- Я бы не пошла. Зачем мне этот ресторан? Сиди, как привязанная, на стуле. Ни полежать тебе, ни телевизор посмотреть.
- Иди. Тетя Саша обидится. Я за тебя и полежу, и посмотрю.
- Правда, красивое платье? – мама повертелась. Юбка колоколом ей нравилась. - Саша выбрала. У нее хороший вкус, не то что мой, деревенский.
- Правда. Только цветастую шаль сними. Сюда больше синий палантин подойдет.
- И правда, - мама улыбнулась самой себе в зеркале.
Хлопнула входная дверь, и Ленька закрыл ладонью глаза. Встать и выключить свет сил не осталось.
Вдруг в замке опять завозился ключ.
- Это я. Встретила новую соседку, она, оказывается, медсестрой работает. Уколы умеет ставить. Ты позвони ей, если совсем худо будет.
На журнальный столик рядом с телефоном легла бумажка с накарябанными цифрами.
- Мам, свет выключи. Оставь ночник в коридоре.
Щелкнул выключатель.
- Я дверь не закрываю, чтобы ты не вставал. Все, пошла.
«Надо бы маме новое пальто купить. Это куцее какое-то, подол платья на целую ладонь длиннее», - подумал Леня и провалился в тягучую темноту.
- Что же ты не позвонил? – чья-то прохладная рука легла на лоб. – Подожди немного, я за шприцом сбегаю.
Леня не понял, приснилось ему или нет, но кто-то сильный перевернул его на бок, сдвинул резинку трусов и, шепнув «Потерпи», всадил в ягодицу иглу.
Диван прогнулся под чужим телом, а Леня улетел в страну кошмаров. Телефонная трубка начала расти, грозя похоронить его под собой. Он отбивался, а она брызгалась водкой. Зуб не попадал на зуб, а трубка брызгалась и брызгалась и терлась пластмассовым боком о кожу.
- Нужно в больницу, - знакомый голос заставил на мгновение приоткрыть глаза. Над ним стояла тетя Саша в белом халате, надетым поверх праздничного платья, а рядом мама. Плачет. Закрыла дрожащими пальцами рот. И еще кто-то чужой. Со смоляными непокорными волосами, мелкими спиральками падающими на чистый лоб, и пронзительными темными глазами, в которых плескалось беспокойство.
«Красивая.
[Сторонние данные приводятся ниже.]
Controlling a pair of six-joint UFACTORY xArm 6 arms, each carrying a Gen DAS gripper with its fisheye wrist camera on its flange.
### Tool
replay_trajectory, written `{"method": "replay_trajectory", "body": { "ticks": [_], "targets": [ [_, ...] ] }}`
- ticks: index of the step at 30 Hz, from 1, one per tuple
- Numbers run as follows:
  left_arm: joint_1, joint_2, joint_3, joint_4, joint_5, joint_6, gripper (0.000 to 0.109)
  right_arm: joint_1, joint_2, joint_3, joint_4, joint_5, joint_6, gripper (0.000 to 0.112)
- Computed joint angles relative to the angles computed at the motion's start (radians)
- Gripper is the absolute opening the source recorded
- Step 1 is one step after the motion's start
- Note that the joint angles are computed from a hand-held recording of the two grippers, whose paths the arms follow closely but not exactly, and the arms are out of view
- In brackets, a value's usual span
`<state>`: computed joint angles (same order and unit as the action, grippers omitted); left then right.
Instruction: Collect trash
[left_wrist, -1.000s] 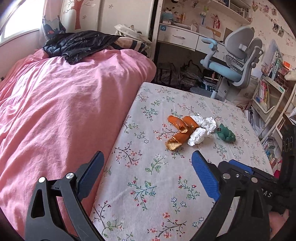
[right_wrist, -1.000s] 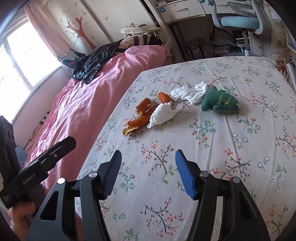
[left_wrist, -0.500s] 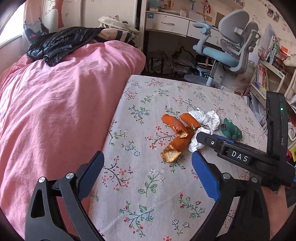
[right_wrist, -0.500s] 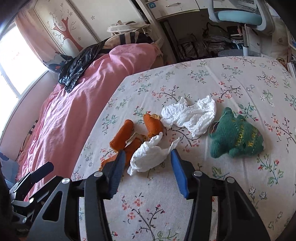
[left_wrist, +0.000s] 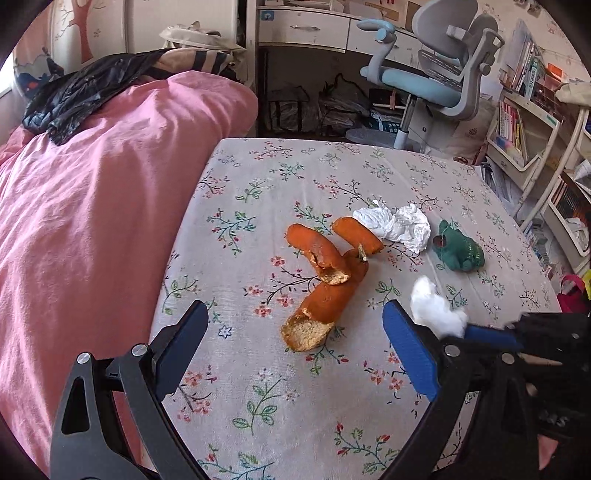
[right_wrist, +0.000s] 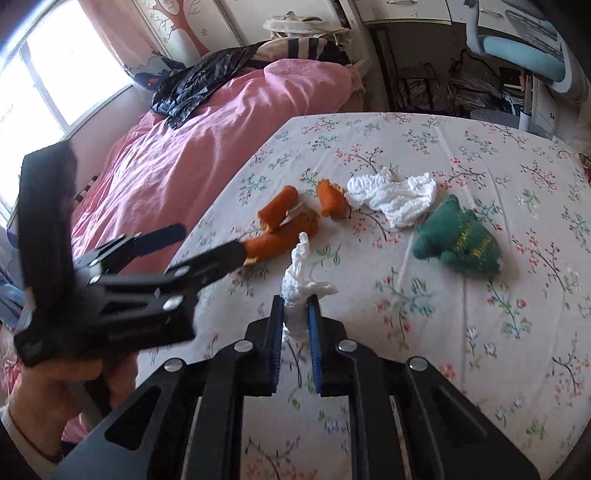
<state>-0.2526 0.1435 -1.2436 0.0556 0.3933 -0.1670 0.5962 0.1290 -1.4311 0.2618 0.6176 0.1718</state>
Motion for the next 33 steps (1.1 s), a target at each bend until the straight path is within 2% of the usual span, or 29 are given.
{"method": "replay_trajectory", "body": {
  "ticks": [4, 7, 9, 10, 11, 12, 14, 17, 20, 22, 23, 24, 27, 29, 33],
  "targets": [
    [-0.015, 0.047, -0.044, 0.047, 0.009, 0.005, 0.092, 0.002, -0.124, 0.118, -0.031, 0.074, 0.005, 0.014],
    [-0.020, 0.082, -0.073, 0.031, 0.022, 0.024, 0.082, -0.003, -0.132, 0.131, -0.051, 0.109, 0.019, 0.014],
    [-0.022, 0.109, -0.103, -0.033, 0.061, 0.068, 0.059, -0.009, -0.116, 0.123, -0.066, 0.111, 0.042, 0.016],
    [-0.023, 0.107, -0.094, -0.023, 0.043, 0.061, 0.055, -0.012, -0.108, 0.115, -0.063, 0.115, 0.044, 0.016],
    [-0.025, 0.106, -0.092, -0.055, 0.048, 0.092, 0.039, -0.015, -0.103, 0.108, -0.062, 0.116, 0.043, 0.017],
    [-0.027, 0.101, -0.090, -0.082, 0.053, 0.118, 0.029, -0.014, -0.098, 0.102, -0.071, 0.116, 0.048, 0.024],
    [-0.030, 0.087, -0.084, -0.185, 0.076, 0.206, 0.024, -0.015, -0.094, 0.097, -0.098, 0.120, 0.062, 0.036],
    [-0.037, 0.053, -0.056, -0.251, 0.110, 0.283, 0.024, -0.024, -0.098, 0.108, -0.105, 0.124, 0.069, 0.040],
    [-0.043, -0.007, -0.012, -0.327, 0.185, 0.355, 0.024, -0.031, -0.112, 0.128, -0.108, 0.110, 0.084, 0.047],
    [-0.048, -0.052, 0.021, -0.328, 0.233, 0.357, 0.024, -0.031, -0.119, 0.139, -0.089, 0.094, 0.075, 0.050],
    [-0.052, -0.077, 0.044, -0.313, 0.234, 0.344, 0.028, -0.029, -0.120, 0.140, -0.082, 0.092, 0.071, 0.051],
    [-0.055, -0.099, 0.064, -0.299, 0.232, 0.323, 0.038, -0.026, -0.122, 0.143, -0.079, 0.090, 0.069, 0.052],
    [-0.059, -0.142, 0.111, -0.261, 0.175, 0.232, 0.055, -0.016, -0.125, 0.149, -0.075, 0.087, 0.061, 0.052],
    [-0.062, -0.146, 0.114, -0.244, 0.156, 0.202, 0.057, -0.009, -0.135, 0.163, -0.074, 0.079, 0.059, 0.052],
    [-0.071, -0.137, 0.106, -0.125, 0.133, 0.106, 0.062, 0.000, -0.148, 0.187, -0.075, 0.045, 0.073, 0.052]
  ]
}}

Похожа на Шаганэ. Шаганэ ты моя, Шаганэ! Потому, что я с севера что ли…»
- Бредит.
- Я сбивала, но меньше сорока не опускается, - произнесла «Шаганэ». – Литичка не помогла.
«И губы у нее красивые. И родинка на подбородке. Шаганэ ты моя, Шаганэ…»
- Ты все правильно сделала, девочка. Такое при гнойной ангине бывает. Идет интоксикация. Ну что, Тося, скорая едет?
«Шаганэ» пожала руку. То ли проверила температуру, то ли пожелала: «Держись».
Она пришла в больницу. Положила на тумбочку бумажный пакет с яблоками. В палате, отравленной хлоркой и лекарственными «ароматами», сразу запахло летом.
- Шаганэ.
- Кто это? – спросила она, заправив прядь курчавых волос за ухо. Придвинула стул, села, поправив наброшенный на плечи халат.
- Есенинская Шаги. Ты похожа на нее.
Хотя медсестру, снимающую квартиру напротив Скворцовых, звали Анной, имя Шаганэ к ней прикипело. Она откликалась на него, когда Шаги и Леонид, оставались вдвоем. Ему нравилось смотреть в ее черные глаза с какими-то нереально длинными ресницами, проводить ладонью по спине, накручивать на палец жесткий локон, а ей нравились восторженность и нежность, которые дарил мальчишка.
Шаги первая поцеловала Леонида. Он смущался, когда она расстегивала его рубашку.
«Помнишь, это я растирала тебя водкой, когда ты горел от температуры? Я знаю каждую клеточку твоего тела».
Она была старше на два года. На два года больше видела, читала, пробовала. Она не скрывала свою сексуальность, была раскрепощена, ничто в ней не вызывало смущения.
«Может это из-за того, что я медик? Мы очень быстро теряем ту грань, за которой стыдное становиться обыденным».